- _Assigned task_
Please write out all of the data below exactly, without including the pictures.

- _Recorded information_

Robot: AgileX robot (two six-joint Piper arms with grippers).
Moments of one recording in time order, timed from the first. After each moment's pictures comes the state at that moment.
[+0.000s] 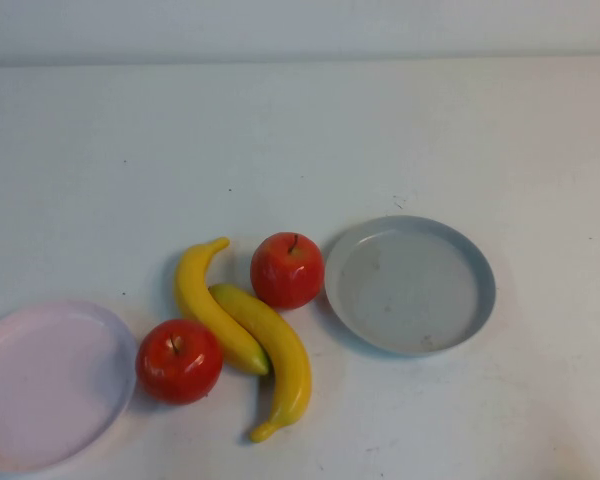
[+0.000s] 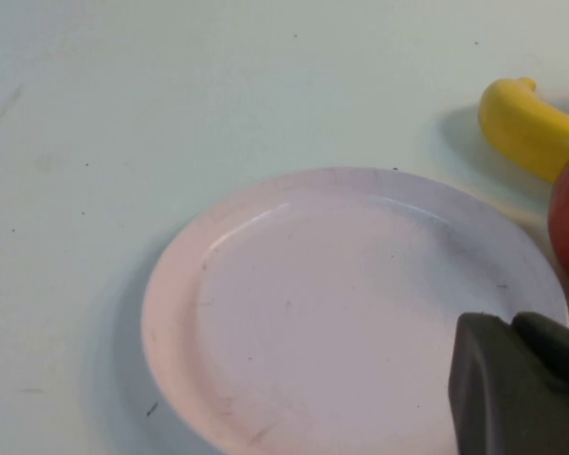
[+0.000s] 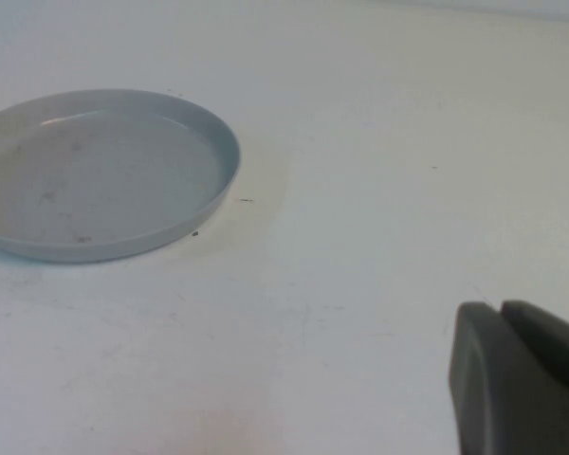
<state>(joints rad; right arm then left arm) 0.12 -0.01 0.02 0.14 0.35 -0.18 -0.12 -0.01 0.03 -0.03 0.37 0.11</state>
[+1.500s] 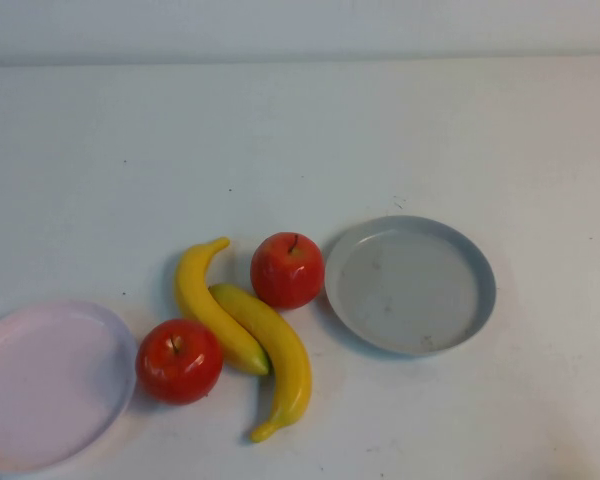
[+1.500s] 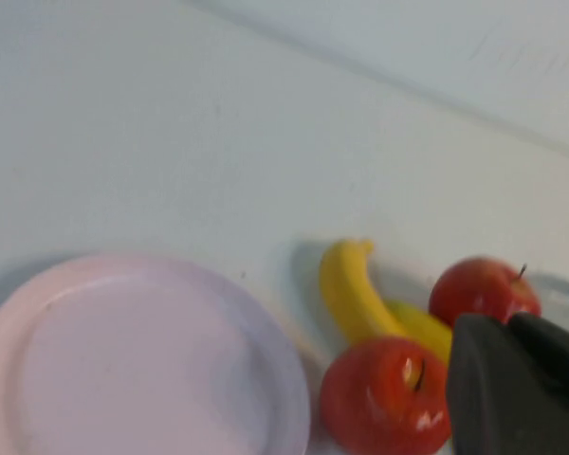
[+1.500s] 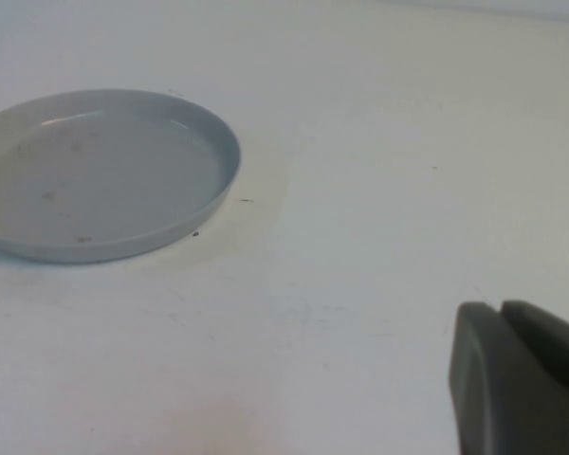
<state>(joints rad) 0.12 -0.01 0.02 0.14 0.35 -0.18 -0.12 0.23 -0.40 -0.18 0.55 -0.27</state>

- _Expected answer_
Robot: AgileX robot (two six-joint Piper arms with grippers).
Moments of one recording in time order, timed from the first. After each moment's pictures comes the state at that moment.
[+0.000s] 
[+0.000s] 
[+0.000s] 
<state>(joints rad; right arm then left arm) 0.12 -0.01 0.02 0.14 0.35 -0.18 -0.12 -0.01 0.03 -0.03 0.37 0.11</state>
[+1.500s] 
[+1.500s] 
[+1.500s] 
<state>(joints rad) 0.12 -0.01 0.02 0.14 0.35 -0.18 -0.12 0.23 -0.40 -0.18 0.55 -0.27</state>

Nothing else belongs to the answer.